== Problem to work on ==
Whatever appears in the data below, copy it exactly.

Data extracted from a collection:
........
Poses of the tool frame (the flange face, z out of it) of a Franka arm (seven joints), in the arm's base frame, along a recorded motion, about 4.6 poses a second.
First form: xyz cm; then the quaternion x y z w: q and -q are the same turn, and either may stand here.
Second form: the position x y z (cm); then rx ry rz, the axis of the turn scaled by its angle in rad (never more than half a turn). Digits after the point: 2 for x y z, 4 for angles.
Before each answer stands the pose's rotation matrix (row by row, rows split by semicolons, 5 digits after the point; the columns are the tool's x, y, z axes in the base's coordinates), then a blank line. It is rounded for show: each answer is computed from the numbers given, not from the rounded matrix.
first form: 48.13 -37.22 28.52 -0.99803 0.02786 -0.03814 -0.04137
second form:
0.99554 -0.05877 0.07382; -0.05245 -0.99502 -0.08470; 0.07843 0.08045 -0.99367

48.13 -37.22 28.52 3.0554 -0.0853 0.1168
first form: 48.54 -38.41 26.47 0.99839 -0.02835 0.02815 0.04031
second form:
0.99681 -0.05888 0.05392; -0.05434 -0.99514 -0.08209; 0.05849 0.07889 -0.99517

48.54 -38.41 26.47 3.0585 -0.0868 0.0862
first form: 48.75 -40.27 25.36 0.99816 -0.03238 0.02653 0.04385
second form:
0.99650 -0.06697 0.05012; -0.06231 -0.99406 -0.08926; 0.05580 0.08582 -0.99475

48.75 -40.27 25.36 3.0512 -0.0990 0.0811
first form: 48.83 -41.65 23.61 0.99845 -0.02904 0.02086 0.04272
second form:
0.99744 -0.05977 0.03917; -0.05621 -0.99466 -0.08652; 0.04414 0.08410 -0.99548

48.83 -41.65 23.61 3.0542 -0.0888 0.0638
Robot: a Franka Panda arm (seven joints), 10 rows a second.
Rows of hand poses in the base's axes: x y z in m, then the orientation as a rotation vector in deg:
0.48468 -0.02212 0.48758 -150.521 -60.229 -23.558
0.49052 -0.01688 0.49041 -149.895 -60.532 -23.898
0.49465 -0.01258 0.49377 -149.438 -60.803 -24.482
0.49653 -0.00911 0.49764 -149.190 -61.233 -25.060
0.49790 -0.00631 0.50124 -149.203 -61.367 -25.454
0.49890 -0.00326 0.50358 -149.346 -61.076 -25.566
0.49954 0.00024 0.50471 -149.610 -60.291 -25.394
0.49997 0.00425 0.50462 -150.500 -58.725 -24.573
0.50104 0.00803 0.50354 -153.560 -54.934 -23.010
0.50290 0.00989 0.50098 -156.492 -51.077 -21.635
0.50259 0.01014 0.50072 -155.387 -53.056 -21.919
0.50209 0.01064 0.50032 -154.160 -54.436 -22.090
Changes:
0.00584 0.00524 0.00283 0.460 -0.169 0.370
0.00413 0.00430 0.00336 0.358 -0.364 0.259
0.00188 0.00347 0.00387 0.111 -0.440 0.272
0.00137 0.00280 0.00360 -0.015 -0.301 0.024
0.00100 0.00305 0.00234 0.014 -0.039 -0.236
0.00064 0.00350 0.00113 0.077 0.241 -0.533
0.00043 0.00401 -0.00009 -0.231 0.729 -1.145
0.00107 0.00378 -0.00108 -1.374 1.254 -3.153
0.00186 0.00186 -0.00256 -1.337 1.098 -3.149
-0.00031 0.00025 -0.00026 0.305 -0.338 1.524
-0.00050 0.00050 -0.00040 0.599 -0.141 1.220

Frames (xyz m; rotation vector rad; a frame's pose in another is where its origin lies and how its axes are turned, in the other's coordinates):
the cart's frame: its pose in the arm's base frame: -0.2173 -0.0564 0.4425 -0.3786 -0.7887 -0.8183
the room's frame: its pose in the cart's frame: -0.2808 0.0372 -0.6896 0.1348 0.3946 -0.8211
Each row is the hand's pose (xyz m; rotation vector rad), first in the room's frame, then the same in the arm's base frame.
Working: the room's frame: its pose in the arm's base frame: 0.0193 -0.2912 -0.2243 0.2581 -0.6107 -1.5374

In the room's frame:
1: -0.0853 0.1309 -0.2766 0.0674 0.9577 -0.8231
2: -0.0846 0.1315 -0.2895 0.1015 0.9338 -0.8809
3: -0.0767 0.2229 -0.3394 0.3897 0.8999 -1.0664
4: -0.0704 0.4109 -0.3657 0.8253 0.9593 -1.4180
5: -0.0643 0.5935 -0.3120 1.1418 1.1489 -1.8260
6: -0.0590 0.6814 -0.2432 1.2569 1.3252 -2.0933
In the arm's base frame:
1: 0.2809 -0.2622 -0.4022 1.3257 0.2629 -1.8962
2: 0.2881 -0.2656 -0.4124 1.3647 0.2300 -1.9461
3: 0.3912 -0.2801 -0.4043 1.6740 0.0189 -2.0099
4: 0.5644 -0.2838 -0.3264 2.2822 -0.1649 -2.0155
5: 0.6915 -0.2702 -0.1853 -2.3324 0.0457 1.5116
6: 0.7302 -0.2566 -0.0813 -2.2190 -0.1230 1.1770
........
== Output for this exercise ==
Poses of the tool frame (the flange face, z out of it) of a Franka arm (seven joints), in the arm's base frame, along a recorded motion, about 4.6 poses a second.
First form: xyz cm; then the quaternion x y z w: q and -q are the same turn, and either may stand here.
Second form: the position x y z (cm); then rx ry rz, the axis of the turn scaled by its angle in rad (never more than half a turn). Digits after the point: 2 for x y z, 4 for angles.
Before each answer stands the pose's rotation matrix (row by row, rows split by semicolons, 5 digits after the point; the columns are the tool's x, y, z axes in the base's coordinates), then a blank line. It is rounded for show: each answer is computed from the numbers given, not from the rounded matrix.
first form: 48.13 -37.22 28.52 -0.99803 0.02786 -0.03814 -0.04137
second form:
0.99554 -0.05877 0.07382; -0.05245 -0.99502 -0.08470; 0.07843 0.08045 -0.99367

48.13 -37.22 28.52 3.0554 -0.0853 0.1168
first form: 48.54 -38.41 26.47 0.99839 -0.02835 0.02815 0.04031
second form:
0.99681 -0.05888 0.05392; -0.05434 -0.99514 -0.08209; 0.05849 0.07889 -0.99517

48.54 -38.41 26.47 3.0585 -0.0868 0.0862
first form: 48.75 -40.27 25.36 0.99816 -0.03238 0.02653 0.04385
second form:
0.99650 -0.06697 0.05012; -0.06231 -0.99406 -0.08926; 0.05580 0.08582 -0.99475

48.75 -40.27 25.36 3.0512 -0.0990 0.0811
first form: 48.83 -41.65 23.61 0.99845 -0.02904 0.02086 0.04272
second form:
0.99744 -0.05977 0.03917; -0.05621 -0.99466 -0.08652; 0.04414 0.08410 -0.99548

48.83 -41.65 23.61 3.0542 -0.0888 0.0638
Robot: a Franka Panda arm (seven joints), 10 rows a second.
Rows of hand poses in the base's axes: x y z in m, then the orientation as a rotation vector in deg:
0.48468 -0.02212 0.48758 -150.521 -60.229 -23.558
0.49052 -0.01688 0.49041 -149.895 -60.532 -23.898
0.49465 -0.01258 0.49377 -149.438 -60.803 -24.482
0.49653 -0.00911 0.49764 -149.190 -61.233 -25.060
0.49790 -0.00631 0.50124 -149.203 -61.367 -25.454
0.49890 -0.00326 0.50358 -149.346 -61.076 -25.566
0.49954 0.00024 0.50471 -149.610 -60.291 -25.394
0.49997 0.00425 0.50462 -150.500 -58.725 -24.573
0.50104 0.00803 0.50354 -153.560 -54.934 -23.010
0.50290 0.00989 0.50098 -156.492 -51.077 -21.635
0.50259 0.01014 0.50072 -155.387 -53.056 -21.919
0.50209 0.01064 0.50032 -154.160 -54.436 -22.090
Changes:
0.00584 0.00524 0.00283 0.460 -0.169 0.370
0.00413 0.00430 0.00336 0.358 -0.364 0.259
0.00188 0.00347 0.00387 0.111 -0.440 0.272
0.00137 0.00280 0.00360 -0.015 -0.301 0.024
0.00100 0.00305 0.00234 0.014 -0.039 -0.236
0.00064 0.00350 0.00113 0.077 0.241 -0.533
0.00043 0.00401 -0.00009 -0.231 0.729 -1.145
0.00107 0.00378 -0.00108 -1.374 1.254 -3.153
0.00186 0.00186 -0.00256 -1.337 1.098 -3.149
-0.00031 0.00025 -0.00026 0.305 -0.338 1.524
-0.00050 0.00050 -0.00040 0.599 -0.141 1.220

Frames (xyz m; rotation vector rad; a frame's pose in another is where its origin lies and how its axes are turned, in the other's coordinates):
the cart's frame: its pose in the arm's base frame: -0.2173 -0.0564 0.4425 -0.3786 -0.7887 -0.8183
the room's frame: its pose in the cart's frame: -0.2808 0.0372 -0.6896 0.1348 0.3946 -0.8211
Each row is the hand's pose (xyz m; rotation vector rad), first in the room's frame, then the same in the arm's base frame.
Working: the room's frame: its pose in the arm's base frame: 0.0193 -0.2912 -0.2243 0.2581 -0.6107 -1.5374

In the room's frame:
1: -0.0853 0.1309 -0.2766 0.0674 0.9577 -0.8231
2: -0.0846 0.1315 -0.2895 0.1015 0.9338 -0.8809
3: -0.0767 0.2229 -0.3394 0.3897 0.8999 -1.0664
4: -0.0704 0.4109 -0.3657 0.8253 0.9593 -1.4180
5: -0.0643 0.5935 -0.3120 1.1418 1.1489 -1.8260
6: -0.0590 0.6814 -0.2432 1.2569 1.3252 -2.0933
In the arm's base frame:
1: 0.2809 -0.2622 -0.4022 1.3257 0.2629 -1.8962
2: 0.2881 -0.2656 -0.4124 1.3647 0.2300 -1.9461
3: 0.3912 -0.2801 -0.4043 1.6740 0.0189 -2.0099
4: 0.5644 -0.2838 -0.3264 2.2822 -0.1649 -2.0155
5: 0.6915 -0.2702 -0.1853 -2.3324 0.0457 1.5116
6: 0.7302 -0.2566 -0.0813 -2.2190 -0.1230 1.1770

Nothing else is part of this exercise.